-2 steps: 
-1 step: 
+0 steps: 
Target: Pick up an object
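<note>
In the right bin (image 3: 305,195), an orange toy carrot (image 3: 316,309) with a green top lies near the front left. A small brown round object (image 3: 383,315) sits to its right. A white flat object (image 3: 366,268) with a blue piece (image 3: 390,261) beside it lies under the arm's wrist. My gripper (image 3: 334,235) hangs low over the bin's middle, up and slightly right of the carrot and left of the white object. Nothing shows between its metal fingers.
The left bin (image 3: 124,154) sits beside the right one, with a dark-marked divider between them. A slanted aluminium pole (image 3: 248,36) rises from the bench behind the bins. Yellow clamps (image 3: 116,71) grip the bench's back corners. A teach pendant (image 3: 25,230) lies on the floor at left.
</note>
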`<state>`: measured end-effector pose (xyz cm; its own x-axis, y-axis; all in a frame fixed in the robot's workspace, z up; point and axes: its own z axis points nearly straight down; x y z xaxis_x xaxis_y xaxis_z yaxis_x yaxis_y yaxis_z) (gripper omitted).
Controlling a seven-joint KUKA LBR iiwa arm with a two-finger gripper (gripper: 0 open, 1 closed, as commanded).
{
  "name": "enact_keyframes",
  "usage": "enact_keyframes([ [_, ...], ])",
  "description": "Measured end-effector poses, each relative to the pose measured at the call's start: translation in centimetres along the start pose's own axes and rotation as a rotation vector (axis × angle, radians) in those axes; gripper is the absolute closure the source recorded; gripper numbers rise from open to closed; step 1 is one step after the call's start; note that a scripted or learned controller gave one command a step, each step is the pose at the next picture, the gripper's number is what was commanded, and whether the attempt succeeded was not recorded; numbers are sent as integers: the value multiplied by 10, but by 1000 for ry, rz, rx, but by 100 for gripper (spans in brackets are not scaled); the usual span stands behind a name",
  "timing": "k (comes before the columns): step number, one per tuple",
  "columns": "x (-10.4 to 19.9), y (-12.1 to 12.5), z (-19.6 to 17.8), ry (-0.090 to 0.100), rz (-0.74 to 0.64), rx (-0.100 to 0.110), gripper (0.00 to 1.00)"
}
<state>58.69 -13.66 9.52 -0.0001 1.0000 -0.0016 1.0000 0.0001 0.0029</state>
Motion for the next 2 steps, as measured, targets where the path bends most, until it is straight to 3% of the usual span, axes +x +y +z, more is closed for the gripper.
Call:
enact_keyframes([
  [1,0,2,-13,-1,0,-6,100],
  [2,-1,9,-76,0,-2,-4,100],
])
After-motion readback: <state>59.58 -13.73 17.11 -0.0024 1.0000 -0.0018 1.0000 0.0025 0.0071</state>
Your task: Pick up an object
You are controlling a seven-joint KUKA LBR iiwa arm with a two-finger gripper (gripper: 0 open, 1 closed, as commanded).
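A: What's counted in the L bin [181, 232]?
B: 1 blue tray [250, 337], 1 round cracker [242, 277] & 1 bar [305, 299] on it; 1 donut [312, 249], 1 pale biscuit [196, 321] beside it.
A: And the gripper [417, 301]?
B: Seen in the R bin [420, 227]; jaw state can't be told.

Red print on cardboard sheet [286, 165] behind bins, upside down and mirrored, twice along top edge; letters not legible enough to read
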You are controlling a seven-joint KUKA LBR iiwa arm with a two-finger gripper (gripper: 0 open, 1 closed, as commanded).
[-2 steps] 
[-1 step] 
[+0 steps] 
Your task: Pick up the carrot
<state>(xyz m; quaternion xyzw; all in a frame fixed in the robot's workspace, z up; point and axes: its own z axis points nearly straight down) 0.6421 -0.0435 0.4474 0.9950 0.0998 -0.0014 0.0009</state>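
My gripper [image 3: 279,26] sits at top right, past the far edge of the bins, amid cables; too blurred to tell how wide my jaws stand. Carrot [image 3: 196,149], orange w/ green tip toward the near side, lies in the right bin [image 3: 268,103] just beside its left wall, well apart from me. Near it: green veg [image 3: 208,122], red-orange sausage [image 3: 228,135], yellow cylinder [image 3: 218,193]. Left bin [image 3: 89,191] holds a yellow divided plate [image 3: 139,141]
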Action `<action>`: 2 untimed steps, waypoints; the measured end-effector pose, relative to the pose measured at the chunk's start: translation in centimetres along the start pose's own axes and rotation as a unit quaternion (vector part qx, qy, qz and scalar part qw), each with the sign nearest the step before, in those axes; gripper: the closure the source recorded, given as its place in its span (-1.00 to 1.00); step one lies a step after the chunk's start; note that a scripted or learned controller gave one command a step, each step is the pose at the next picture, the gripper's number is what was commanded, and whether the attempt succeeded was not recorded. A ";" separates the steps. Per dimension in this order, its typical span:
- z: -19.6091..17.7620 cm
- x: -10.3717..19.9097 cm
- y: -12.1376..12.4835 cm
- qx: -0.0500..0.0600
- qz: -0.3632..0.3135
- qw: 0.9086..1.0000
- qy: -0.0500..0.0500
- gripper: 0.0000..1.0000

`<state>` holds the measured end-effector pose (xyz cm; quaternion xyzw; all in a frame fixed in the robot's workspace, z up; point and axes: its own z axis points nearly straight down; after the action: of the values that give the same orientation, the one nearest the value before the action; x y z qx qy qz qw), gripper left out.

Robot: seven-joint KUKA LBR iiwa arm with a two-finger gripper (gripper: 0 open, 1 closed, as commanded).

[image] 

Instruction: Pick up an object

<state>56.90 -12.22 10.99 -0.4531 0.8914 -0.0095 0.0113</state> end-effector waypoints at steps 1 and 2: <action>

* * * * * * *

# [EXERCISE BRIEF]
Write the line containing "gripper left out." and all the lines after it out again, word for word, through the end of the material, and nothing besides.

# [OUTPUT]
`<state>` holds the measured end-effector pose (xyz cm; quaternion xyzw; all in a frame fixed in the robot's workspace, z up; point and axes: its own z axis points nearly straight down; after the action: of the values that give the same orientation, the one nearest the value before the action; x y z qx qy qz qw), gripper left out.

Robot: seven-joint KUKA LBR iiwa arm with a two-finger gripper (gripper: 0 open, 1 closed, as commanded).

[image] 

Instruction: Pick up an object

<state>56.90 -12.22 10.99 -0.4531 0.8914 -0.0095 0.0113</state> end-effector waypoints at steps 1 and 2: <action>

Work on the exercise is finished.